During the course of the first board meeting, the types of matters that may be discussed include:
- the appointment of an appropriate chairperson
- share capital
- issuing share certificates
- deciding whether to appoint a company secretary
- finances and accounting, including budgets, operating costs, bank accounts, loans, investments, and salaries
- the appointment of an auditor and/or accountant
- proposals and strategies for the direction of the business
- confirming the duties and responsibilities of directors
- confirming the company’s accounting reference date (ARD)
- registering the company for Corporation Tax, VAT, and PAYE
- deadlines for filing annual accounts and a Confirmation Statement
Other matters that may be discussed during this meeting include:
- marketing, advertising, and branding strategies
- stock, equipment, machinery, supplies, and business premises
- suppliers, manufacturers, and distributors
- health and safety policies
- business insurance
- hiring employees and/or contractors
- training requirements
- licences and certifications for business operations
Who must be given a copy of the minutes of the first board meeting?

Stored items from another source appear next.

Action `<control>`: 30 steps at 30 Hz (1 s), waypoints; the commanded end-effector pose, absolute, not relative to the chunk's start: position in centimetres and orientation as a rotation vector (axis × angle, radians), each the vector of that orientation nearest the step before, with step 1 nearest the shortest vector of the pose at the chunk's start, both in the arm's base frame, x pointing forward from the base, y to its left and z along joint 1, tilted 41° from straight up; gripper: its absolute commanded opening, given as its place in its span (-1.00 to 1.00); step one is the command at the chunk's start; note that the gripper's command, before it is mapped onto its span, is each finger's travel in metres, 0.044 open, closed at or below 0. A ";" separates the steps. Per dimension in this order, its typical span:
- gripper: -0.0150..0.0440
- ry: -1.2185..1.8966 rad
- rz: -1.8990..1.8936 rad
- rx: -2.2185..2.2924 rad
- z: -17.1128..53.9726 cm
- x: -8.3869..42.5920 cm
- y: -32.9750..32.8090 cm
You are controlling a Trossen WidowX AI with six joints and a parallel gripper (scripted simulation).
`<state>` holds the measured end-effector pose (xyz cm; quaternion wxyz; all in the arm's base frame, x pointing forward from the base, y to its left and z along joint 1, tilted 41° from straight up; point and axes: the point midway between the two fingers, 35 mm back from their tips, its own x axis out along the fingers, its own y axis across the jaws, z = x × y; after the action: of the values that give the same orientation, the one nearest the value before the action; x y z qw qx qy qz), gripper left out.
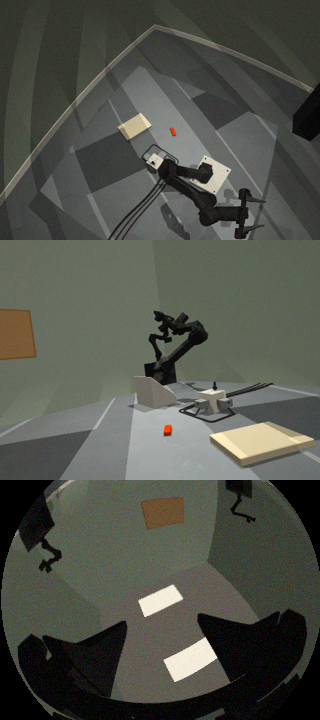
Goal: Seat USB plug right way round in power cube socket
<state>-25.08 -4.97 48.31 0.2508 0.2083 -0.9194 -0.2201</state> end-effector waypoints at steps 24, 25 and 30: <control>1.00 -3.122 -0.985 -0.952 37.6 -18.1 27.3; 1.00 -3.142 -0.976 -1.028 36.9 -16.8 28.4; 1.00 -3.232 -0.898 -1.383 33.5 -9.4 32.7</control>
<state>-12.70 31.14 34.83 -0.2045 -0.3396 -0.8813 -0.2573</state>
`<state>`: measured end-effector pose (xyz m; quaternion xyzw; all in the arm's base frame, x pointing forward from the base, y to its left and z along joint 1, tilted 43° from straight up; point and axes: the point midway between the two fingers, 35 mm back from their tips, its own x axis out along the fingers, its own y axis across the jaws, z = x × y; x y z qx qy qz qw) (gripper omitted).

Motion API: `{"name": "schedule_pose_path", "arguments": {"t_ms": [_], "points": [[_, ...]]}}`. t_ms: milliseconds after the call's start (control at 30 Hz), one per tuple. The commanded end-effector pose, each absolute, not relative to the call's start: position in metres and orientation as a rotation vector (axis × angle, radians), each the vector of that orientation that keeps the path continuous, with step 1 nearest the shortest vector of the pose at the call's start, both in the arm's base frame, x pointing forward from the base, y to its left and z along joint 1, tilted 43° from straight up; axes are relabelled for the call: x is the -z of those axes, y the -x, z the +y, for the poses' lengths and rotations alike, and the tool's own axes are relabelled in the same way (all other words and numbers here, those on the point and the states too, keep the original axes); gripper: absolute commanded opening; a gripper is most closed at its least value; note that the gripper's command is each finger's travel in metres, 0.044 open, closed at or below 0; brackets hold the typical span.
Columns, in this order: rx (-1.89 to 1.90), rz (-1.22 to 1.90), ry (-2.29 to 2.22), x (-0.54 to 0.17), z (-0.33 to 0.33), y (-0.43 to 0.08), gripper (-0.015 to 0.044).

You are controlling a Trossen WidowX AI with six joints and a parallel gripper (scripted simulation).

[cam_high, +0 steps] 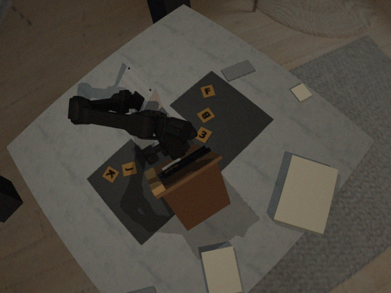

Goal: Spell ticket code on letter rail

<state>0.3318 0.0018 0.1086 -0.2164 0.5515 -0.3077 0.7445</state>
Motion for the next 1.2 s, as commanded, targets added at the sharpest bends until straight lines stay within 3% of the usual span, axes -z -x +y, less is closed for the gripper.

Every director and any other person in attendance at a board meeting should be given a copy of the minutes. A copy should also be kept at the registered office or SAIL address for a minimum of 10 years.
Members (shareholders or guarantors) must be given a copy of the minutes of meetings if they request them.
How long must minutes and copies of resolutions be kept for?
Minutes must be kept for a minimum of 10 years from the date of the meeting at which they are taken. They must be made available for public inspection at the company’s registered office or SAIL address during that time.